## [How to complete this task]
I need the number of lines in the following entries that hold the word "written", and no other text.

(Data items)
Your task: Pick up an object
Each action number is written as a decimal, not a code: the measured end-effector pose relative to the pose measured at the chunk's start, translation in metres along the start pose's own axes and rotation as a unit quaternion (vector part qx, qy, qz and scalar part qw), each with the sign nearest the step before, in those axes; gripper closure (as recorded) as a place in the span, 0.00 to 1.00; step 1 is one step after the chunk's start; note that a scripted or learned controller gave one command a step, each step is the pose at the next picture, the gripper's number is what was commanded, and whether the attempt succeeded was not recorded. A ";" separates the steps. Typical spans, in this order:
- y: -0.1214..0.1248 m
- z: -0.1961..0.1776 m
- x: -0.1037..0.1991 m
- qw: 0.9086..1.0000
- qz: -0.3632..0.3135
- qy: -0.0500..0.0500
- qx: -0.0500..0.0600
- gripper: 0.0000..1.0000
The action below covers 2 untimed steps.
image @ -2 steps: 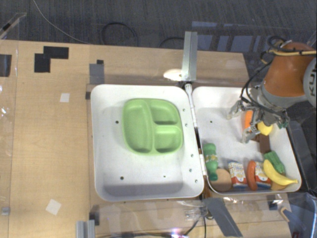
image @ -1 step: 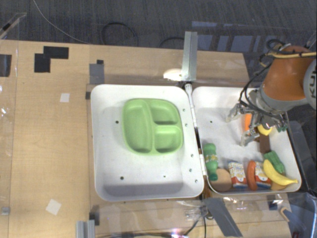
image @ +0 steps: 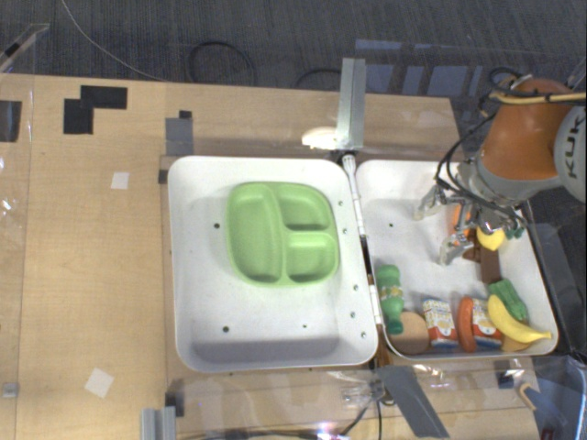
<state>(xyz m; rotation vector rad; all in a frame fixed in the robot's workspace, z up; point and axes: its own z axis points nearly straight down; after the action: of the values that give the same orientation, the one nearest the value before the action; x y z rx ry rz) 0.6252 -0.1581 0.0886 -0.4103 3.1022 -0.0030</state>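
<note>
The gripper hangs over the right bin, fingers spread, a small yellow object between them, apparently held. Below it lie 1 banana, 1 green bottle and 2 small packages. Left: 1 green tray.

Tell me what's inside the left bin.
The left bin holds a green divided plate, lying flat near its middle. Whatever may lie beneath the plate is covered.
</note>
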 end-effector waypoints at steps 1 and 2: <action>0.014 -0.001 0.036 1.000 0.005 0.000 0.000 0.00; 0.052 -0.003 0.109 0.999 0.050 -0.001 0.001 0.00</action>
<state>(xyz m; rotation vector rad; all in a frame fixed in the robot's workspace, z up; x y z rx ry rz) 0.5064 -0.1357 0.0905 -0.2553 3.1165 -0.0058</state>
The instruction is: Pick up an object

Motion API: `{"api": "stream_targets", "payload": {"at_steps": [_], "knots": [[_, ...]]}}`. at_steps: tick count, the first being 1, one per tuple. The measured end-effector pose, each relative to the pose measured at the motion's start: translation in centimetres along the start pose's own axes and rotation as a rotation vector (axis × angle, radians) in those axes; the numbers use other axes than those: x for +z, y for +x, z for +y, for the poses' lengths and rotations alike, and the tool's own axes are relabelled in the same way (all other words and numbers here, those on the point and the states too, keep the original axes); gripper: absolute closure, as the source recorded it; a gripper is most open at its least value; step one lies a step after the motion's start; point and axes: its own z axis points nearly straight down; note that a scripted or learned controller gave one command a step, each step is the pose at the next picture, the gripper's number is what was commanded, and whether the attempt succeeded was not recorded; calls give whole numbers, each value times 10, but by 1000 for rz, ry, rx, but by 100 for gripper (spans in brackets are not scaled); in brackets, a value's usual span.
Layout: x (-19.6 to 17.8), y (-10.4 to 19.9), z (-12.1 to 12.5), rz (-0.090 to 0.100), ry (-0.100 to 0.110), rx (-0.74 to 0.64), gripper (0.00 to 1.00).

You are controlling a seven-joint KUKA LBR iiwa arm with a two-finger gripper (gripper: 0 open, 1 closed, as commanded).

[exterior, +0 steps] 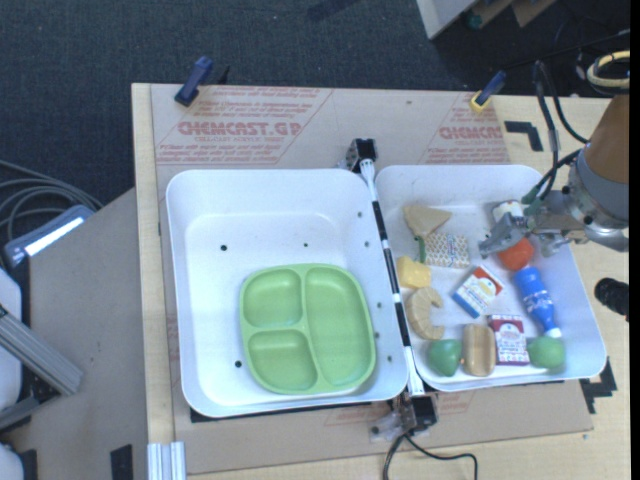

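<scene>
Along the right bin's (590,313) near edge lie a green ball (444,356), a tan bread roll (478,349) and a red-and-white carton (509,339), all unlifted. Toward the far right corner the two-finger gripper (512,230) sits low over an orange-red round toy (517,255); grip state unclear, so picking remains undone

On my counter (250,128) I have two bins side by side. The left bin (200,208) holds a divided tray (307,328), set toward its near right part. The right bin (585,338) holds everything else: a wedge (425,218) at the back left, a bottle (535,298) toward the right, a small carton (476,290) left of the bottle, and a box (509,340) near the front. The hand (515,230) sits over the back right of this bin, just behind the bottle.
</scene>
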Motion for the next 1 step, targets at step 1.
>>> {"api": "stream_targets", "payload": {"at_steps": [1], "knots": [[105, -48, -34, 0, 2, 2, 0]]}}
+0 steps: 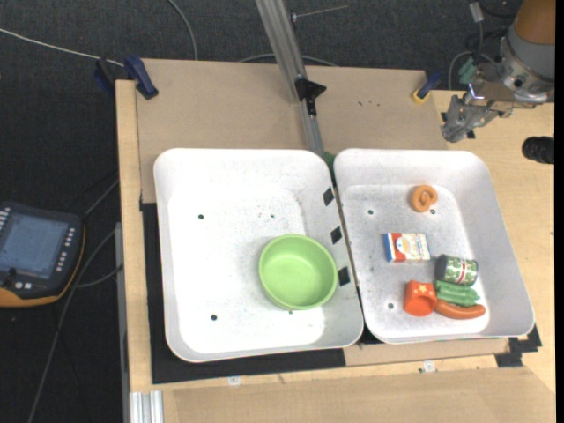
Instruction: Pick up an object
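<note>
We see the tan surface (229, 104) carrying two shallow white bins side by side, and we take them in order of size. The left bin (220, 201) holds a single thing, a light green bowl (298, 272), which sits upright near the bin's lower right corner, close to the wall it shares with its neighbour. The right bin (476, 192) holds everything else we could count as pickable. A small white carton with blue and red print (406, 247) lies flat near the middle of that bin. Below and to the right of it a dark green can (456, 270) lies on its side, and just under the can a long orange and green piece (460, 307), shaped like a carrot or a pepper, lies across the bin floor, touching or nearly touching a small red-orange cup (419, 298) at its left end. Well apart from this cluster, toward the bin's far wall, rests a small orange ring like a doughnut (424, 198). The arm (531, 33) reaches in at the upper right, and its end effector (462, 120) hangs above the bare surface just beyond the far right corner of the right bin, not over any of the objects and with nothing between its fingers; we cannot tell from this angle whether those fingers are spread or pressed together. A grey metal pole (280, 42) slants across the surface toward the gap between the bins.
</note>
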Robot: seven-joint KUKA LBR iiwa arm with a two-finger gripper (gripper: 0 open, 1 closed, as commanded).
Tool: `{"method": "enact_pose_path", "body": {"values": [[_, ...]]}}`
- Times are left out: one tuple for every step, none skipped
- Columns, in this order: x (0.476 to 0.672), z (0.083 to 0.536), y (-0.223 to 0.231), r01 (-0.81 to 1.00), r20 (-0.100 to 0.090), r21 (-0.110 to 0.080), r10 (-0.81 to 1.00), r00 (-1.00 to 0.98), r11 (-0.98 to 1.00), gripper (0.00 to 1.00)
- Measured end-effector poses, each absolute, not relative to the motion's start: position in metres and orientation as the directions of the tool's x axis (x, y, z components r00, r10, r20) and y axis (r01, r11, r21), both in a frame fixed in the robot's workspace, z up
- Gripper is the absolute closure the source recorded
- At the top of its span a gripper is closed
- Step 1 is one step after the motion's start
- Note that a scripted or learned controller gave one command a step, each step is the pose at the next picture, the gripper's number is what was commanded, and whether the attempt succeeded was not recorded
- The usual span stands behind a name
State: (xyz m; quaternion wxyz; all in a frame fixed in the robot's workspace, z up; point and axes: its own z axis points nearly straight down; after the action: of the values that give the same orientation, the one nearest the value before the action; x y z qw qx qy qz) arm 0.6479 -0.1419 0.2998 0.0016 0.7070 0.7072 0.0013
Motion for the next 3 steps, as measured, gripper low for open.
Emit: {"method": "enact_pose_path", "body": {"values": [[0.634,0.280,-0.094,1.000,0.001,-0.001,1.000,-0.004,0.004,1.00],[0.622,0.282,-0.048,1.000,0.001,0.001,1.000,-0.004,0.004,1.00],[0.603,0.274,0.011,1.000,0.001,0.000,1.000,-0.005,0.005,1.00]]}}
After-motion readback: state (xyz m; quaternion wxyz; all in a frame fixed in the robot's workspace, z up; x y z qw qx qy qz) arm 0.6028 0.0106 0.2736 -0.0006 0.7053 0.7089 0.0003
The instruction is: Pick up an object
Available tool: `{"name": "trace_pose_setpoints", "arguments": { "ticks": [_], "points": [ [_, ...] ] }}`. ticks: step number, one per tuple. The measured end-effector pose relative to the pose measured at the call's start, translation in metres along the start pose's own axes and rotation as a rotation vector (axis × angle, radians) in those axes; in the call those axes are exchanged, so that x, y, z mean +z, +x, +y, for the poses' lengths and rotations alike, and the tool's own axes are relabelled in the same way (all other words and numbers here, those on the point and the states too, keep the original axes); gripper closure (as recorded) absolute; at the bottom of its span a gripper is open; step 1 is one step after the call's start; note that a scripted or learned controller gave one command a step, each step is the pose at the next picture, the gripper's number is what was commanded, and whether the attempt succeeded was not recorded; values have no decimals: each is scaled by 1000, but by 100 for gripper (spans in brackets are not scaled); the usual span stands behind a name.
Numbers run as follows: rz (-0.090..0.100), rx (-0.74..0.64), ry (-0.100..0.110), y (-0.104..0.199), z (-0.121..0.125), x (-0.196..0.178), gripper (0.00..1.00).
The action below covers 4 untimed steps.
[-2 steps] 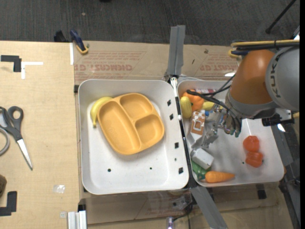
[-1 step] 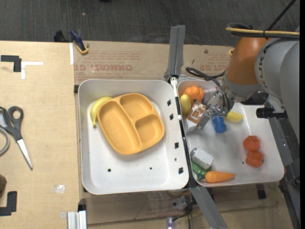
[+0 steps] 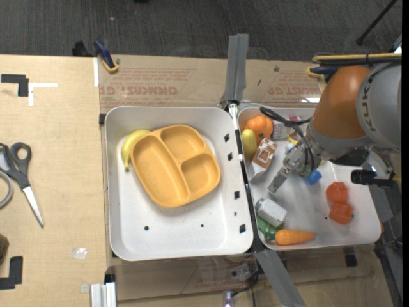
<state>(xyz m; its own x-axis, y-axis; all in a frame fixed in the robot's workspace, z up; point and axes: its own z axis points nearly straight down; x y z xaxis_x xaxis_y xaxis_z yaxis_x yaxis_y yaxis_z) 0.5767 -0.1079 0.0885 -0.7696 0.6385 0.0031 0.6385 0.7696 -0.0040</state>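
Observation:
My gripper hangs low in the middle of the right bin, reaching in from the right under the orange band of the arm. It points down and to the left at bare bin floor. Just to its upper left lies a brown and white packet. A small blue piece sits right beside it on the right. A white box lies a little below it. Nothing shows in its grasp.
The right bin also holds an orange, a yellow fruit, two red pieces and a carrot at the front. The left bin holds a yellow divided plate and a banana. Scissors lie on the bench at left.

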Motion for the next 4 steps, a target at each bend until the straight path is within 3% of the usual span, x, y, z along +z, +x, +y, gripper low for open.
{"name": "trace_pose_setpoints", "arguments": {
  "ticks": [1,2,3,4],
  "points": [
    [23,34,22,-42,37,2,0],
    [0,22,0,-7,2,0,0],
    [0,252,1,-10,25,0,0],
    [-1,424,0,-28,27,0,0]
  ]
}}
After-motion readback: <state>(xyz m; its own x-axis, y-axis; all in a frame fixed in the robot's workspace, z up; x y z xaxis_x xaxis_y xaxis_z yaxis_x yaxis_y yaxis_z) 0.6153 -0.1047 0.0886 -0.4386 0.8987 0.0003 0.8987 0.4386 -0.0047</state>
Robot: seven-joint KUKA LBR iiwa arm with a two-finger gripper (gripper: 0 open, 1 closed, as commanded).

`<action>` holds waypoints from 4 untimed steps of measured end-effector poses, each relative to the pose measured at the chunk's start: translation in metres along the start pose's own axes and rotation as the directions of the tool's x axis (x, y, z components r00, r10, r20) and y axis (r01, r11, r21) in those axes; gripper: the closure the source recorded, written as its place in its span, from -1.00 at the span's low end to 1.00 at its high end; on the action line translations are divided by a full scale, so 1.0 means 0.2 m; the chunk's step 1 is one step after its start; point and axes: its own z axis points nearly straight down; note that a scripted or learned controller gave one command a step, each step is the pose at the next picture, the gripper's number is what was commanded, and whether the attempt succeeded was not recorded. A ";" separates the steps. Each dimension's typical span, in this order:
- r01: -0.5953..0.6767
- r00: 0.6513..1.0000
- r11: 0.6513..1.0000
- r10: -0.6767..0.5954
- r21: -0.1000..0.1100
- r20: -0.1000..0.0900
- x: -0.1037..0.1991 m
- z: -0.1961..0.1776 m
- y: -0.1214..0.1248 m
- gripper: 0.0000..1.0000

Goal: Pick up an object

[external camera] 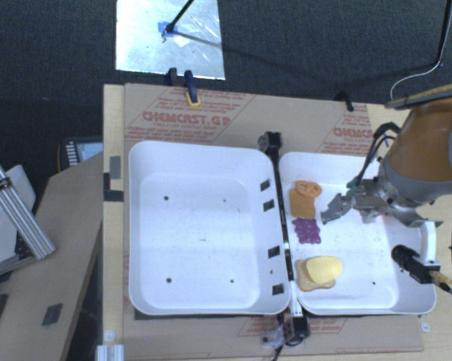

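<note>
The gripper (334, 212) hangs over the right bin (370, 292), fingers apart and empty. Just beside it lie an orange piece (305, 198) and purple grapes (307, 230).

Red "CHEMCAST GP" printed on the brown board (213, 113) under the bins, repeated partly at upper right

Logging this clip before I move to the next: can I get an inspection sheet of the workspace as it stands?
Surface: bench bearing left bin and right bin, side by side on a printed board.
Job's things: orange object, purple object and yellow object, all in the right bin's left part.
Clutter: nothing seen.
Grippers: gripper over the right bin, right of the orange and purple objects; nothing visibly held.
Cables: black cable upper right.
Surroundings: shiny sheet on the dark floor; metal rail at left.
</note>
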 end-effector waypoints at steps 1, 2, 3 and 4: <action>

## [Response box]
2